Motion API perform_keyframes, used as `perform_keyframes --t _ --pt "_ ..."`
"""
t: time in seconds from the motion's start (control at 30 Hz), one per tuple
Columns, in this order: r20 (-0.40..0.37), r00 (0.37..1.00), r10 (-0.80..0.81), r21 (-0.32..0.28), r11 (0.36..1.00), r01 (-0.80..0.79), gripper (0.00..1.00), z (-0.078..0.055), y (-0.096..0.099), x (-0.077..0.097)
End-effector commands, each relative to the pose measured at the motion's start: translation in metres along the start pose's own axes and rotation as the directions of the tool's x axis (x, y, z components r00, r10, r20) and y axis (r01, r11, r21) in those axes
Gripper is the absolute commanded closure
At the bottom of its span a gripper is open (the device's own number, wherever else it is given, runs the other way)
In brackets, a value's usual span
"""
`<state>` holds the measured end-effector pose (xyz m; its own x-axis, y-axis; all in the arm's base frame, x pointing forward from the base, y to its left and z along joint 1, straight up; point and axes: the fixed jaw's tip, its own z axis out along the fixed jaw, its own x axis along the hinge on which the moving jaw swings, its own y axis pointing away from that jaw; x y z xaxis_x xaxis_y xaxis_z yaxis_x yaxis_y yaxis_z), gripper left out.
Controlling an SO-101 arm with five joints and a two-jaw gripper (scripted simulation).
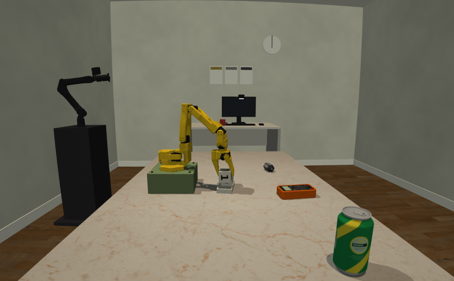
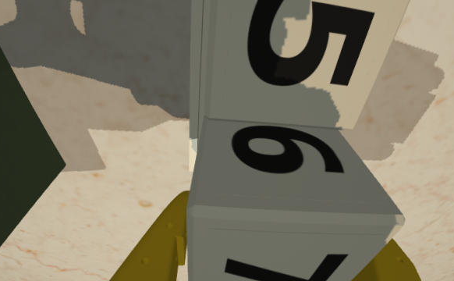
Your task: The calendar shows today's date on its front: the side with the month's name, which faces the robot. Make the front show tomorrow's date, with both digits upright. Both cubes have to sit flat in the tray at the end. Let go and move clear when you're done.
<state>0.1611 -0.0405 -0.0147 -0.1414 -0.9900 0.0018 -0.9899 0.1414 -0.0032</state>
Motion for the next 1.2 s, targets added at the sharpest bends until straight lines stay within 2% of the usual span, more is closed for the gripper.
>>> perform_keyframes --t 0.0,1.17 --pt "0.002 1.000 0.003 -0.008 1.000 -0.003 1.00 0.004 0.002 -0.001" --pt "0.002 1.000 0.004 -0.008 1.000 -0.004 1.00 0.017 0.004 -0.001"
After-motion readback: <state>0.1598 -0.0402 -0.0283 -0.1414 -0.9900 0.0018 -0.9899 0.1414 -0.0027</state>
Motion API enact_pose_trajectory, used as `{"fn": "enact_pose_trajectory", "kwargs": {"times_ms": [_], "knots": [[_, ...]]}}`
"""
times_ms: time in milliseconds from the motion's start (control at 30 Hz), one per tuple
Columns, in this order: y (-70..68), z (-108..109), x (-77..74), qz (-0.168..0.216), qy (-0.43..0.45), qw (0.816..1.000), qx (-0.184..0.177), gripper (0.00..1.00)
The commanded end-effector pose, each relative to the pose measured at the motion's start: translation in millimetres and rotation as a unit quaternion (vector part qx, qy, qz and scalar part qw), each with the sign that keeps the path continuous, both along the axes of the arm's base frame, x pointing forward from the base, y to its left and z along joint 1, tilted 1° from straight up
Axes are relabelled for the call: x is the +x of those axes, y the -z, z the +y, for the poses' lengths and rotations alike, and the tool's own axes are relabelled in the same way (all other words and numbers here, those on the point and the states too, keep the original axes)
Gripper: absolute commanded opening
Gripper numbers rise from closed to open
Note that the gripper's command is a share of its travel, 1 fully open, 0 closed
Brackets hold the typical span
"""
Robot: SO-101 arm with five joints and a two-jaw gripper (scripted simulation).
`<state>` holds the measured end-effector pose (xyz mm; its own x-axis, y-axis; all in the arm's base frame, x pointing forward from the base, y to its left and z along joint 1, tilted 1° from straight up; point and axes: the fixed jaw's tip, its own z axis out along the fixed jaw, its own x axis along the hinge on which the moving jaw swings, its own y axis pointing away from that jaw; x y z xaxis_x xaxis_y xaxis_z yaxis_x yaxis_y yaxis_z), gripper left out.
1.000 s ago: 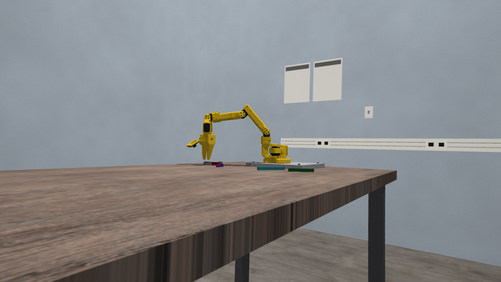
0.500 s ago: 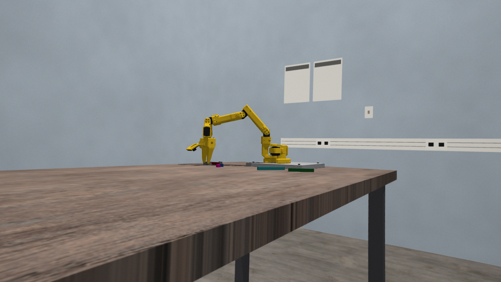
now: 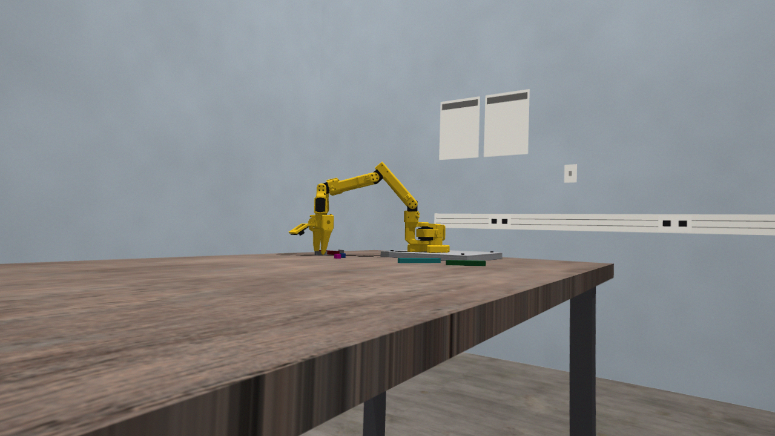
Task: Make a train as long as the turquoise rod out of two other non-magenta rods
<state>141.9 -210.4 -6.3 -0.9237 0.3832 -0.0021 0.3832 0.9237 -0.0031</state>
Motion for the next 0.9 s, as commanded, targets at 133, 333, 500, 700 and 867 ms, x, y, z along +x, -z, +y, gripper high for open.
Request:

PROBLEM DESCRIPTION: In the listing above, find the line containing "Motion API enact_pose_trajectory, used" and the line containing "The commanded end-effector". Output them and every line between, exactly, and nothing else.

ANSWER SPACE:
Motion API enact_pose_trajectory, used as `{"fn": "enact_pose_trajectory", "kwargs": {"times_ms": [_], "knots": [[_, ...]]}}`
"""
times_ms: time in milliseconds from the motion's start (control at 30 Hz), one per tuple
Columns, in this order: y (-70..68), z (-108..109), x (-77..74), qz (-0.168..0.216), qy (-0.43..0.45), qw (0.816..1.000), qx (-0.184..0.177), gripper (0.00..1.00)
The commanded end-effector pose, each relative to the pose measured at the motion's start: translation in millimetres and rotation as a unit quaternion (vector part qx, qy, qz and scalar part qw), each with the sign that keeps the path continuous, both along the axes of the arm's base frame, x pointing forward from the base, y to its left and z along joint 1, tilted 1° from straight up

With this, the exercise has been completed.